MyMusic72> create table song_bak like song; MyMusic72> insert into song_bak select * from song; MyMusic72> create table album_bak like album; MyMusic72> insert into album_bak select * from album; MyMusic72> \. dedup.sql
Now that (most of, due to the
ignore) the duplicate albums no longer have songs associated to them, we can clear them.

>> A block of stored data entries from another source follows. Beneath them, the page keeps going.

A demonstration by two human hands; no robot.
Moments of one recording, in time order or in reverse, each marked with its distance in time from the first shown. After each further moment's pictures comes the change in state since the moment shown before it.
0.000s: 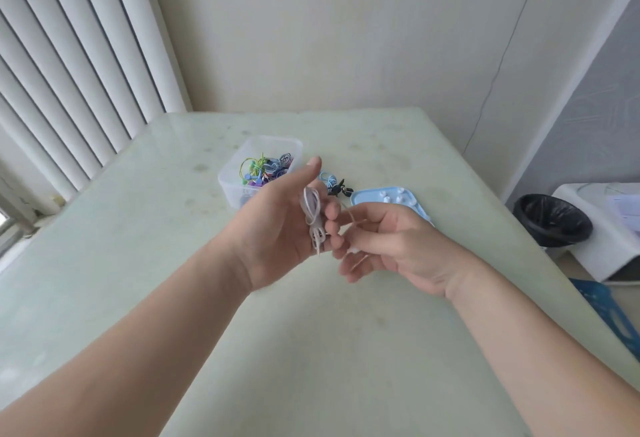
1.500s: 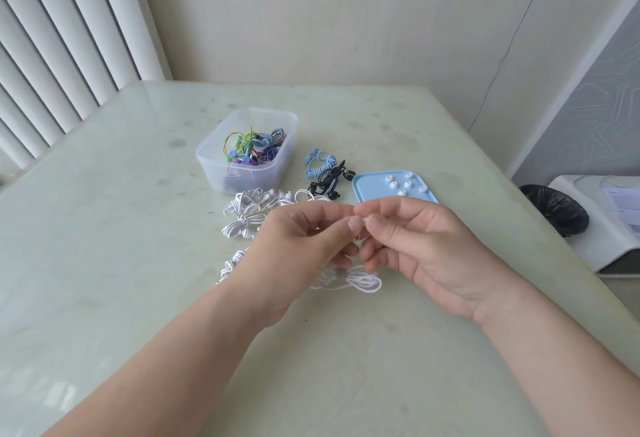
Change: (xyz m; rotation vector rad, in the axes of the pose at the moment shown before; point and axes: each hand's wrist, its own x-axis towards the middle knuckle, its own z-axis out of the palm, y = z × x) left_hand 0.030 -0.075 -0.026 0.367 0.113 0.260; right_hand -0.002 0.022 -0.002 0.135 0.221 -0.071
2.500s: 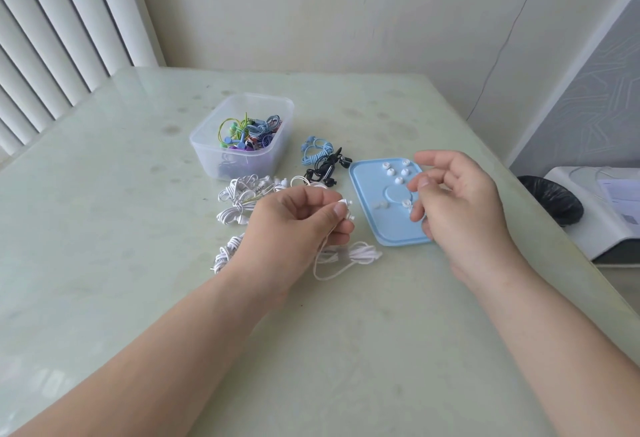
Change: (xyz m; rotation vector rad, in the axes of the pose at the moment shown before) left_hand 0.005 -0.010 0.005 -0.125 0.172 -0.034; right_hand 0.012 0.003 -0.026 -0.441 0.592 -0.206
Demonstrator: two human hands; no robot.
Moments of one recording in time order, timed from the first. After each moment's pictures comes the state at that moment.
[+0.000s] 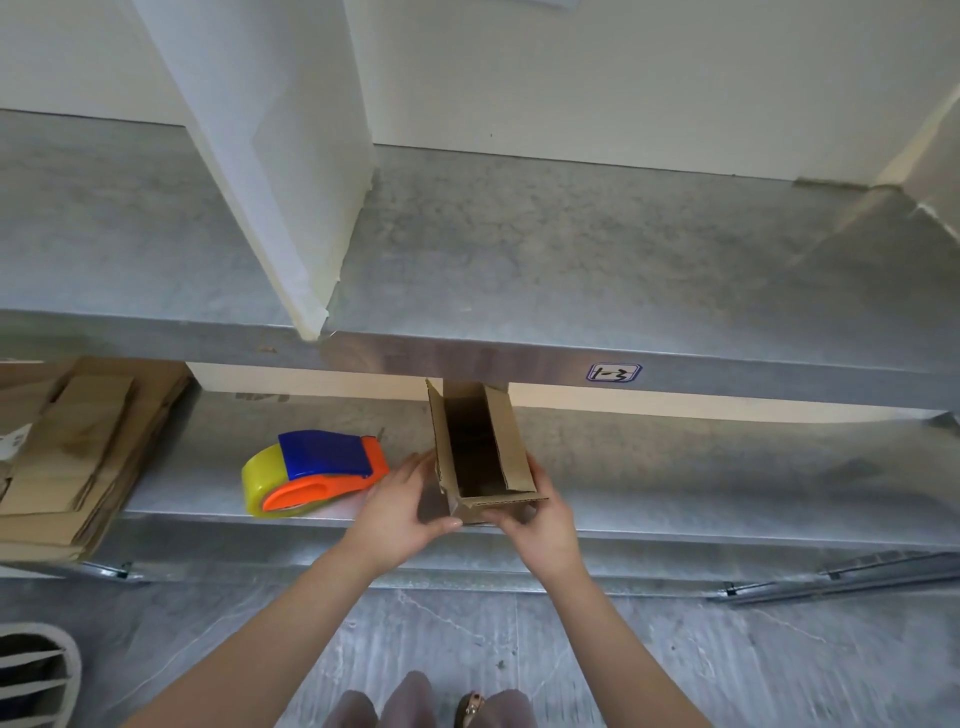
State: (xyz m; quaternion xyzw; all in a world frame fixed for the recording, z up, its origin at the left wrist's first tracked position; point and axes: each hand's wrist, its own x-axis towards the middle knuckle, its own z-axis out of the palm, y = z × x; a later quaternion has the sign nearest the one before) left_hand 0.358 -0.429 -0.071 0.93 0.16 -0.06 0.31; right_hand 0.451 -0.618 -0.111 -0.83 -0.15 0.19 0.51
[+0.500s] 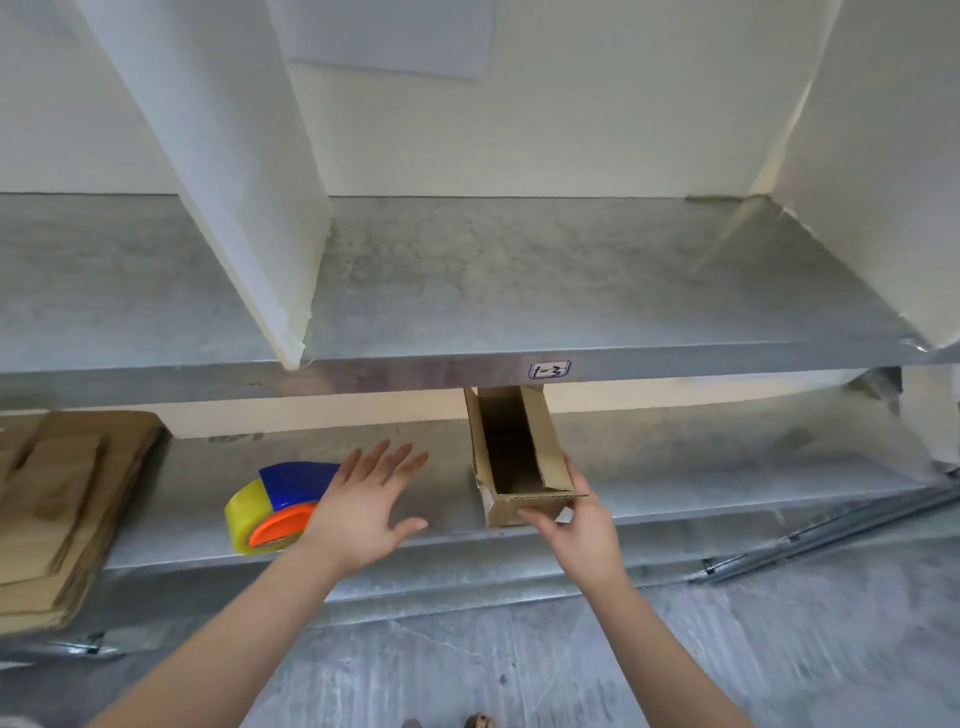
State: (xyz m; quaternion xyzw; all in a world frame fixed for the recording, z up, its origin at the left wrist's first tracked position) left_hand 0.356 -0.400 -0.038 1.00 0.01 -0.04 0.08; right_hand 0.447 -0.675 -0.066 -0.87 -0.10 0.11 0.48
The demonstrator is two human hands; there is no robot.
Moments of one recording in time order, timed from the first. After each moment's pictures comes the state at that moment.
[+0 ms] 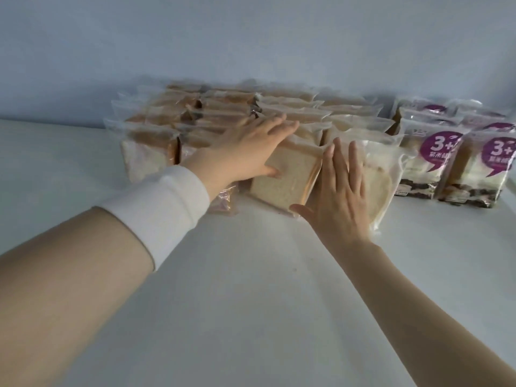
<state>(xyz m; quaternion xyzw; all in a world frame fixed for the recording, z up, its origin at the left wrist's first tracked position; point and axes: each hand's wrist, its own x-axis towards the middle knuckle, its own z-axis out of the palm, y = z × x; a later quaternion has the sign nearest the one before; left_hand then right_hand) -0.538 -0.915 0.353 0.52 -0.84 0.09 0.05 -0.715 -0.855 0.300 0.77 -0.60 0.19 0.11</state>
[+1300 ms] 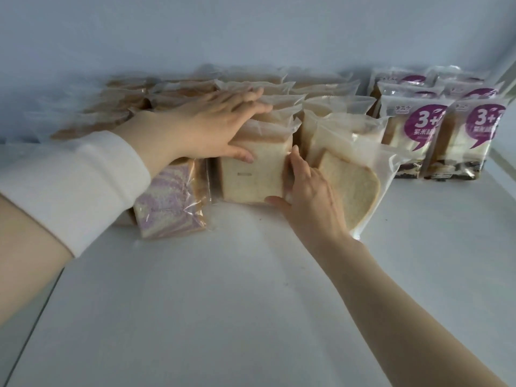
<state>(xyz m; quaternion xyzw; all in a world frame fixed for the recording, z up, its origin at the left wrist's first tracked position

We create the list of deletion queries with another
$ sed 's/.*,"[^,]\+,\([^"]\+\)"/delete from album where idAlbum in (\1);/' dupes.csv > delalbums.sql $ head delalbums.sql delete from album where idAlbum in (8126); delete from album where idAlbum in (4494); delete from album where idAlbum in (8056,2219); delete from album where idAlbum in (6004); delete from album where idAlbum in (6006); delete from album where idAlbum in (2228); delete from album where idAlbum in (2230); delete from album where idAlbum in (7663); delete from album where idAlbum in (2233); delete from album where idAlbum in (2234);
And we run them
MyMusic72> \. delalbums.sql
And I now have far fewer duplicates (and hopefully none)!